Every line of the material is to be transcribed verbatim, with images omitted.

=== Section Start ===

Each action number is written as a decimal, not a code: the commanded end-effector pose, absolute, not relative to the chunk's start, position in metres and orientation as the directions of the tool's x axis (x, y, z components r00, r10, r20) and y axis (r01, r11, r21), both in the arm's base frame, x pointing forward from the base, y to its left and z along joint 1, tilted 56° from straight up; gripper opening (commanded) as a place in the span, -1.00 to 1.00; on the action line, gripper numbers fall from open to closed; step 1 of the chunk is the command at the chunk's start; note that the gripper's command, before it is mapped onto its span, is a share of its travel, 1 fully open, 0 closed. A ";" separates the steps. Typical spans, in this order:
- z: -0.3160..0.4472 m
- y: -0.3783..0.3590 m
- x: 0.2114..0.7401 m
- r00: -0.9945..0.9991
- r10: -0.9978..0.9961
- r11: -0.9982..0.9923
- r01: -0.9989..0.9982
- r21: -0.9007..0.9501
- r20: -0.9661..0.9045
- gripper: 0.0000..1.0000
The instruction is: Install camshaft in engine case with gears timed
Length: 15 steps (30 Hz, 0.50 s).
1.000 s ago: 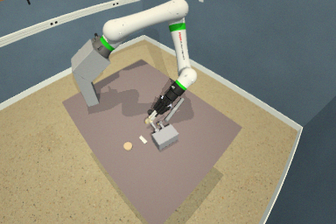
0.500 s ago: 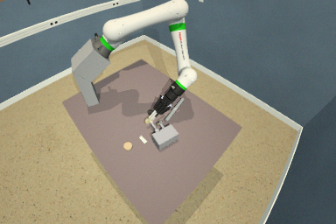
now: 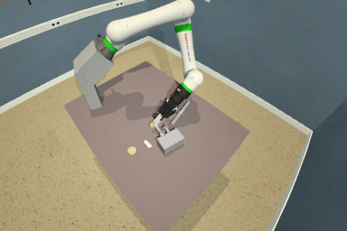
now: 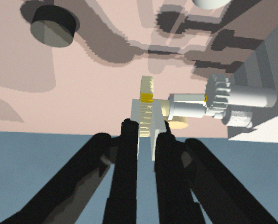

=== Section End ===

[Task result]:
Each action number is written as a decimal, not a code: the commanded end-effector pose, absolute, not relative to the chunk's start, position in metres and orientation as the directions of the tool's x axis (x, y, z components r00, r10, r20) and y axis (r01, r11, r21), both in the arm's base frame, x pointing forward from the base, y to its left and z along joint 1, tilted 56° from straight up; gripper opening (commanded) as a place in the span, -1.00 to 1.00; on the action line, gripper numbers fall from open to closed; step 1 of the chunk is the command at the chunk's start; note that the gripper's command, before it is mapped onto its span, is a share of its travel, 1 fully open, 0 closed. A ";" separates the steps. Typical spans, in this order:
- z: -0.3160..0.4472 m
- y: -0.3783..0.3590 m
- x: 0.2114..0.7401 m
- r00: -0.9945..0.9991
- r10: -0.9978..0.9961
- r11: -0.9982..0.9923
- r01: -0.9989..0.9982
- r21: -0.9007..0.9501
- r20: -0.9661..0.9045
- gripper: 0.0000..1.0000
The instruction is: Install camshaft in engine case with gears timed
Length: 15 steps (30 Hz, 0.50 s).
1.000 s ago: 
0.500 s ago: 
now: 
now: 

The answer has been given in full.